> [Task objective]:
Please retype the listing exactly as it appears, skipping each picture.

> [Available data]:
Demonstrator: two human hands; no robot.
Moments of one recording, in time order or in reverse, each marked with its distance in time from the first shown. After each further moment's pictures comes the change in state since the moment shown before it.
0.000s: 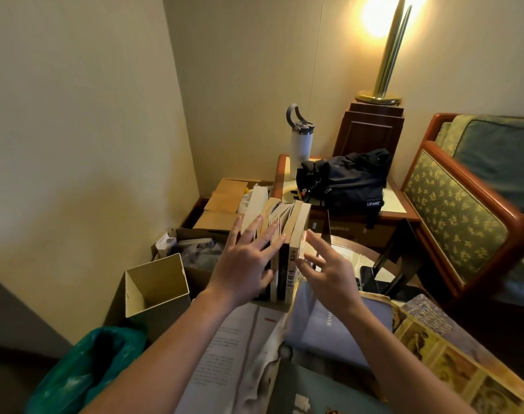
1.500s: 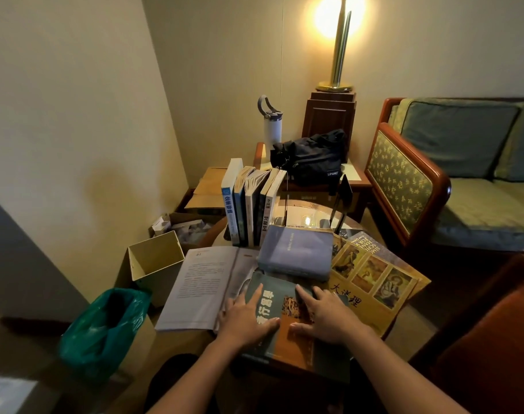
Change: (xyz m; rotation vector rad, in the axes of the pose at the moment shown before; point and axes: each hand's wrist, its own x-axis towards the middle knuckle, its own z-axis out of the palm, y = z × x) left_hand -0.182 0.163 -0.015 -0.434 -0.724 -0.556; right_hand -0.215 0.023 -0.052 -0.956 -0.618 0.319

> [Output]:
Demonstrator: two human hands; no robot.
Moments of one recording, in time order or in reverse, each marked with its distance in time from the first shown. After each further moment's pictures comes the change in state since the moment shown before it.
0.000s: 
1.500s: 
Change: (xyz m; rotation vector rad, in the axes of the pose at the moment shown before; point and axes: each hand's wrist, its own x-axis towards the middle knuckle, its own z-axis out of the palm, y = z × x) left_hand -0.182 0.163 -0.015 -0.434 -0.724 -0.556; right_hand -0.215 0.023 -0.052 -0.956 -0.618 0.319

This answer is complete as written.